Boon time for palm oil firms

SANDAKAN, Sabah: PLANTATION companies will see better earnings ahead as the crude palm oil (CPO) price discount in Sabah compared to that in Peninsular Malaysia narrows to RM40 per tonne from RM60.

Effective this year, the discount given to Sabah refiners by planters will narrow to RM40 per tonne from as high as RM100 just seven months ago, a source said yesterday.

"This means plantation companies like Hap Seng Plantations Holdings and IJM Plantations, which are Sabah-centric, should continue to see better earnings," the source added.


When contacted, IJM Plantations chief executive officer and managing director Joseph Tek Choon Yee said: "Yes, we already have contracts done with selected buying refineries here for this month and beyond, with the revised discount."

Tek said planters in Sabah laud the narrowing of the price discount in the midst of buoyant forecast for palm oil prices. 

But this is set against the backdrop of higher cost of production amid lower crop harvest last month. 

Crop production will be further impacted this month if and when "the expected rains really start pouring" in palm oil-producing regions.

Tek noted that the lower discount is not given across the board. "But then, this is leading in the right direction as it reflects improved demand for palm oil.

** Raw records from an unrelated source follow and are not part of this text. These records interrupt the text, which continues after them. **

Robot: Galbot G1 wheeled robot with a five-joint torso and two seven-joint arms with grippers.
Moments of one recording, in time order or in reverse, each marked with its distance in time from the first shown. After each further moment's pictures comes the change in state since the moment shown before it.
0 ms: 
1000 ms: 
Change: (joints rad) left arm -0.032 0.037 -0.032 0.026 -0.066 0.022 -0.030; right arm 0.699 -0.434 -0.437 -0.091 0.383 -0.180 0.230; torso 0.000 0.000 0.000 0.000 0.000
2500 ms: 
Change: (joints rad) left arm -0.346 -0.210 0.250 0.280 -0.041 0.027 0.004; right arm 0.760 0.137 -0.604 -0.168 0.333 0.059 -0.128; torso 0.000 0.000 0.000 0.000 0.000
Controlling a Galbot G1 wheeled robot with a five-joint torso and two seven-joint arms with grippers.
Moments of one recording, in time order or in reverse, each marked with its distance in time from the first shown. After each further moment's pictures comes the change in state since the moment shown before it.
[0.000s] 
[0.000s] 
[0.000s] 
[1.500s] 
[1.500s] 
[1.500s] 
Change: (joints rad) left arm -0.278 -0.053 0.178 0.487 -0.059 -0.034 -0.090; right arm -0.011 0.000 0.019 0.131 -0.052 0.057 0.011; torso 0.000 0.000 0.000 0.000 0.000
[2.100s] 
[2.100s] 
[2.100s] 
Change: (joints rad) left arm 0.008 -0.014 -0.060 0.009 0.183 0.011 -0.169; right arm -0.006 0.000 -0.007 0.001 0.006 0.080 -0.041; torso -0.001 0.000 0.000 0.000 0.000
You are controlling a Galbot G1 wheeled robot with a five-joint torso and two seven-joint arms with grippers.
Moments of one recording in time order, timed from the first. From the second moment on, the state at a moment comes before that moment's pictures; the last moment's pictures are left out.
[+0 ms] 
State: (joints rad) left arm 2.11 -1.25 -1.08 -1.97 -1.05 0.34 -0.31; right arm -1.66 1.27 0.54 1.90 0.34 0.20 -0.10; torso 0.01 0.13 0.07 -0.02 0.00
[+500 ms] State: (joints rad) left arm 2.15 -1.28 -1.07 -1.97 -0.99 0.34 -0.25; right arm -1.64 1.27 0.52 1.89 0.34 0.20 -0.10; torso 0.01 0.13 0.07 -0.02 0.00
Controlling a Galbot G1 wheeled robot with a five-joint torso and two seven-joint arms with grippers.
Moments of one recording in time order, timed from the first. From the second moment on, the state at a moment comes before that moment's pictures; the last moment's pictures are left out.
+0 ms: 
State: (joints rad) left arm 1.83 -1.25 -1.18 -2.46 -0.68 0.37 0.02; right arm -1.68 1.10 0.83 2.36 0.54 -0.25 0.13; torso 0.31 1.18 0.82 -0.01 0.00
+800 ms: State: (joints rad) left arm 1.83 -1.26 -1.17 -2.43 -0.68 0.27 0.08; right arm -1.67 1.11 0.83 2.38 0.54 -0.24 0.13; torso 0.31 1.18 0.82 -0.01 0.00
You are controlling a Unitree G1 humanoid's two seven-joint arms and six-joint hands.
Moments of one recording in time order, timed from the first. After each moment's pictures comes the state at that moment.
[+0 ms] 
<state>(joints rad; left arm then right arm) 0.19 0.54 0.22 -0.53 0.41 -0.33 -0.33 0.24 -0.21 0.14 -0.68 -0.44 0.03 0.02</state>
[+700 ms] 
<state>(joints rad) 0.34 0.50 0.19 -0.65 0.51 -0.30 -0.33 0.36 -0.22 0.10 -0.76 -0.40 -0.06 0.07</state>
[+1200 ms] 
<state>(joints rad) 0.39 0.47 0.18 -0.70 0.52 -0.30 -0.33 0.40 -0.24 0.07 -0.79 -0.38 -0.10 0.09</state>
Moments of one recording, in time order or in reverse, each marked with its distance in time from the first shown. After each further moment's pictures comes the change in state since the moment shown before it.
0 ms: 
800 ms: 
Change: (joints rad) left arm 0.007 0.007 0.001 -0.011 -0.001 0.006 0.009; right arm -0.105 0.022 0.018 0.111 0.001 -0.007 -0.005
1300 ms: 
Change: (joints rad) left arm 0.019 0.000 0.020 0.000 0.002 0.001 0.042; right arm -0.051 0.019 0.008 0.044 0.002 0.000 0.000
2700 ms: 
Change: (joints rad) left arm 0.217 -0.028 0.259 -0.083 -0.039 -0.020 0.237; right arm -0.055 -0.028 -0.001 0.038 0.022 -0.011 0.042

A good start to 2014," he added.

For the past nine weeks, palm oil prices have been trading above RM2,500 a tonne. Yesterday, the third-month benchmark palm oil futures closed RM34 lower at RM2,606 per tonne.


Kenanga Research, in its note to investors, said the plantation sector is poised to shine. 

It has upgraded the oil palm planting sector to "overweight" on the forecast that palm oil prices are expected to trade higher at RM2,800 per tonne, compared with last year's average of RM2,400.

The research house said plantation companies' earnings are now at an inflection point. Palm oil prices have recovered in the last quarter of 2013. Averaging at RM2,506 per tonne, it was two per cent higher than the RM2,465 posted in the last quarter of 2012.

It also expects last month's harvest of oil palm fruit bunches to be seasonally lower than November. As national palm oil stock levels come down, this could provide impetus for prices to rise as high as RM2,900 per tonne by March.

In the last three weeks, the US dollar has started to strengthen against the ringgit as the United States Federal Reserve slowed down its monthly bond purchases to US$75 billion (RM246.75 billion). A weaker ringgit makes palm oil prices cheaper than soya oil. 

In view of this competitive outlook, Kenanga Research is optimistic of better demand for palm oil exports. "We expect this price recovery to fuel earnings growth for the plantation sector. It should last throughout this year and average out at RM2,800 per tonne," it said.